For the reasons in §1.5, tINIT cannot accept the full task-essential set as forced reactions; this section runs get_init_model with essential_rxns=[] to show the realistic tINIT behaviour on the same degradation gradient — i.e. the cost of not having ftINIT's gap-fill safety net.

input n_rxns tasks pass frac Jaccard vs clean
clean 6277 35/69 0.507 ref
dropout 50% 4910 23/69 0.333 0.673
dropout 70% 2807 21/69 0.304 0.408
noise σ=1.0 6661 25/69 0.362 0.878
noise σ=2.0 6146 24/69 0.348 0.869
downsample 50% 5006 24/69 0.348 0.722
downsample 70% 3541 19/69 0.275 0.515

The headline contrast with ftINIT:

ftINIT (task layer) tINIT (no task layer)
clean 7777 rxns, 69/69 (1.000) 6277 rxns, 35/69 (0.507)
dropout 0.7 5113 rxns, 68/69 (0.986), J 0.594 2807 rxns, 21/69 (0.304), J 0.408
noise σ=2.0 7768 rxns, 69/69 (1.000), J 0.919 6146 rxns, 24/69 (0.348), J 0.869
downsample 0.7 6123 rxns, 68/69 (0.986), J 0.728 3541 rxns, 19/69 (0.275), J 0.515
  • tINIT-without-gap-fill fails roughly half the essential tasks even on clean data; ftINIT-with-gap-fill passes them all. Under degradation tINIT collapses further (down to 19/69 at 70 % downsample), ftINIT stays ≥67/69 throughout.
  • Reaction-set drift is comparable under noise (Jaccard 0.87 vs 0.92) but worse for tINIT under sparsity (0.41 vs 0.59 at 70 % dropout) because there's no gap-fill to re-add structurally needed reactions.

This is not a critique of the tINIT algorithm — classic INIT was designed for the no-task-layer case. It is the empirical evidence for why ftINIT's design choices (task

  • gap-fill, adaptive essential forcing) are the right ones for genome-scale tissue model extraction, and why tINIT is mostly useful here as a baseline.
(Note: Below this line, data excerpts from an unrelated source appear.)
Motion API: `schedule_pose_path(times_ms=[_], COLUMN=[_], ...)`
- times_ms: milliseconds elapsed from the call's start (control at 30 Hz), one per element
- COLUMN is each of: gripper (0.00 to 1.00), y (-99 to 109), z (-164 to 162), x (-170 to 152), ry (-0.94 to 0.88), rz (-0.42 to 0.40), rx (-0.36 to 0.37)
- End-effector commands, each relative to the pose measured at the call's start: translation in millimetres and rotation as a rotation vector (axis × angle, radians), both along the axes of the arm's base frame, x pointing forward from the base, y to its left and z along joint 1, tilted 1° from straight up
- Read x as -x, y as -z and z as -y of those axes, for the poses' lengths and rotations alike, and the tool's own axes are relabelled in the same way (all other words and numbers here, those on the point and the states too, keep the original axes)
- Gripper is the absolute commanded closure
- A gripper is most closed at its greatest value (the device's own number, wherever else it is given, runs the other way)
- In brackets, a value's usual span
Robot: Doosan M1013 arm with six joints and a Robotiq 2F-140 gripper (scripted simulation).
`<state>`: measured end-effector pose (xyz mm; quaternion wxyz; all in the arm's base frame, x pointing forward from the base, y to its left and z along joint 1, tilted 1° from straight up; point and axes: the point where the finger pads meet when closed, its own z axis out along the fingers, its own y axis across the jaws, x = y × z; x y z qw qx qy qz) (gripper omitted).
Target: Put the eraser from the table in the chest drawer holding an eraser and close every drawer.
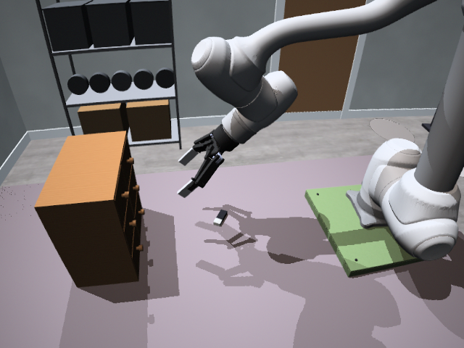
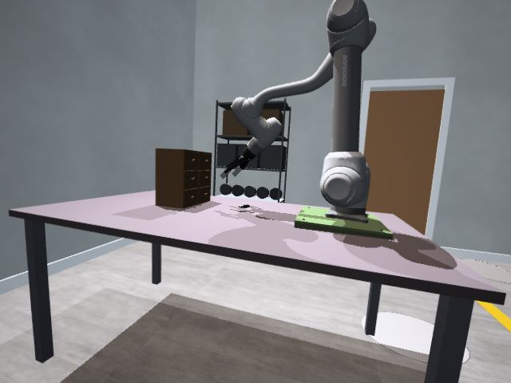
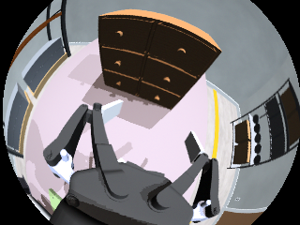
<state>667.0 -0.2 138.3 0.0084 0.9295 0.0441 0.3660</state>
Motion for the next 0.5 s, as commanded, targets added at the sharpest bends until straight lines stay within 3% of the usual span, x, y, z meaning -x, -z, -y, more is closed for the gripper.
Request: schedule_pose_path(times_ms=[0, 467], gripper=[0.00, 0.00], y=[7.6, 17.4], z=[-1.0, -2.1], x=[-7.3, -16.8], ry=[-0.065, -0.054], rz=[0.262, 0.265], rx=[-0.072, -0.073])
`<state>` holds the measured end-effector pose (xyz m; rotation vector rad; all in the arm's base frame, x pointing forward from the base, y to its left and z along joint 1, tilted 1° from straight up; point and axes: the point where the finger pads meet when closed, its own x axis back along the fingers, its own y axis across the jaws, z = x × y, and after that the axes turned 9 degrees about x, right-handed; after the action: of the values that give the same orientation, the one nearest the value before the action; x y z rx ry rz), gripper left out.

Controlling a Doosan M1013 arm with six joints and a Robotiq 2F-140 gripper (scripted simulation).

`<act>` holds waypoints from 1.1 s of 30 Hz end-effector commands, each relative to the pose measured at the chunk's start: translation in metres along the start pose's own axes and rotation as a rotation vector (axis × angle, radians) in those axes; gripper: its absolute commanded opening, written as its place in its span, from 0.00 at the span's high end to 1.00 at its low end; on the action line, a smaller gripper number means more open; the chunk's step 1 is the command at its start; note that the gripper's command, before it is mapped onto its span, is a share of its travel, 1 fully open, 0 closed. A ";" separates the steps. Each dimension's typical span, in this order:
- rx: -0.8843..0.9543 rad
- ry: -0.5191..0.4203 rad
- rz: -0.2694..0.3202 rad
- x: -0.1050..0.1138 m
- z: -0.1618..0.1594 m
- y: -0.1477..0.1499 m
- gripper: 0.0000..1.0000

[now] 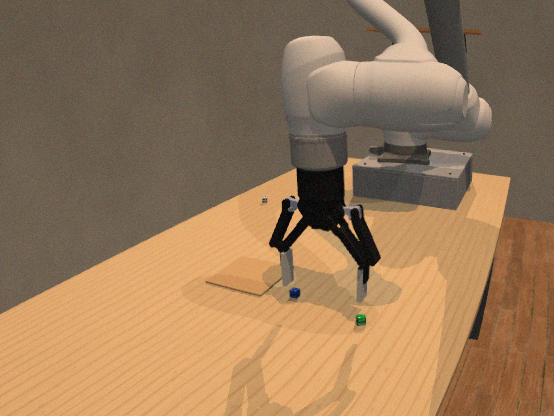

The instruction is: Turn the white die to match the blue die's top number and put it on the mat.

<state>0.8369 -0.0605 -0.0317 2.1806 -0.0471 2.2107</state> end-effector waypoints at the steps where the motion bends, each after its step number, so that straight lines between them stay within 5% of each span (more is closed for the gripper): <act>1: 0.000 0.000 0.000 0.000 0.011 -0.025 0.00; 12: 0.000 0.000 0.000 0.000 0.030 -0.072 0.00; 33: 0.000 0.000 0.000 0.000 0.031 -0.074 0.00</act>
<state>0.8713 0.0119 -0.0317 2.1806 -0.0470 2.2096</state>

tINIT levers at dropout 70%

config n_rxns tasks pass frac Jaccard vs clean
default (prod_weight=0.5, eps=0.1) 2807 21/69 0.304 0.408
prod_weight=0.0 2791 21/69 0.304 0.416
prod_weight=1.0 3386 22/69 0.319 0.485
prod_weight=2.0 3888 21/69 0.304 0.458
eps=0.5 2620 21/69 0.304 0.391
eps=1.0 3311 22/69 0.319 0.460

Same conclusion as the ftINIT levers: parameter tuning can nudge (prod_weight≥1.0 or a larger eps modestly grows the model and lifts Jaccard from 0.41 to ~0.48), but no tINIT parameter recovers anything close to ftINIT's functionality (22/69 at best vs ftINIT's 67–69/69 at the same dropout). The gap-fill layer, not the parameter choice, is what bridges the gap.
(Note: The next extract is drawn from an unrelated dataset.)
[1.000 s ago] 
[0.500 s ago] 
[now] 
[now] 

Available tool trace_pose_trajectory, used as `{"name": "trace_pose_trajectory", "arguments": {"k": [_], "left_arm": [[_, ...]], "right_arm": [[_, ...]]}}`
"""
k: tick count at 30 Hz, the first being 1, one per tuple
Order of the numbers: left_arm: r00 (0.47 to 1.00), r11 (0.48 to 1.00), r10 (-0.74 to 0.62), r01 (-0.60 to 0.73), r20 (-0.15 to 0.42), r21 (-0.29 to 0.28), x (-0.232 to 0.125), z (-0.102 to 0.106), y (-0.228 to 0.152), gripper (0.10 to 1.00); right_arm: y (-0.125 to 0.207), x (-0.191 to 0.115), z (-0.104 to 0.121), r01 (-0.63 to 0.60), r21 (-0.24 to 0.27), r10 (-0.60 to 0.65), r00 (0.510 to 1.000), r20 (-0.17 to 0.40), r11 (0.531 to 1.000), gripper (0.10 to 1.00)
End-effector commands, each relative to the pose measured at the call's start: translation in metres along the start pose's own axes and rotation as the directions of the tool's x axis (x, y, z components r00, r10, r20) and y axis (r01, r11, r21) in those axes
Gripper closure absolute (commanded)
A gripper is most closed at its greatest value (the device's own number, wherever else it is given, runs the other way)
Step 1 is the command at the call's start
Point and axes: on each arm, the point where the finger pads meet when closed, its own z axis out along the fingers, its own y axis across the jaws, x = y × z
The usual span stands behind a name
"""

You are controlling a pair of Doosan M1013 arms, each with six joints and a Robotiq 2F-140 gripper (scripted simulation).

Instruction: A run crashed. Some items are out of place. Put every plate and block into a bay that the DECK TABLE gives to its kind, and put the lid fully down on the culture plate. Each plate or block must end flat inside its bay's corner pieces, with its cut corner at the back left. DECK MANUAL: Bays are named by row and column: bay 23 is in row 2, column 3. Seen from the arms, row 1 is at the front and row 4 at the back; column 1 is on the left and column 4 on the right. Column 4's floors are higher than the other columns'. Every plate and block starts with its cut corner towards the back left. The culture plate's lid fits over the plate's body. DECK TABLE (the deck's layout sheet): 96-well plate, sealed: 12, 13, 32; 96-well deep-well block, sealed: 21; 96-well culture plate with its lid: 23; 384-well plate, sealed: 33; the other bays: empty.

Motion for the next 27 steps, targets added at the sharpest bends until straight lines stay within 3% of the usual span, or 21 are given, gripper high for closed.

3. Cross-solver portability

See init_solver_benchmark.md for the genome-scale solver comparison (Gurobi/HiGHS/GLPK) and tests/test_init_solvers.py for CI parameterised over installed MILP backends. Headline: at genome scale only Gurobi is viable today; HiGHS fails on an upstream optlang hybrid_interface.clone() bug; GLPK ignores configuration.timeout on MIP and ran 1 h+ without converging. Toy-scale correctness is portable (Gurobi + GLPK give identical verdicts on the unit-test networks), so local development works without a Gurobi licence.


Reproducing

python scripts/analyze_init_params.py    --cell HCT116 --sweeps ftinit_milp,prep_scale,tinit,ftinit_full
python scripts/analyze_init_robustness.py --cell HCT116 --algo ftinit   # then --algo tinit

Both reuse the cached Human-GEM preps from the validation run (docs/humangem_validation.md) and are resumable.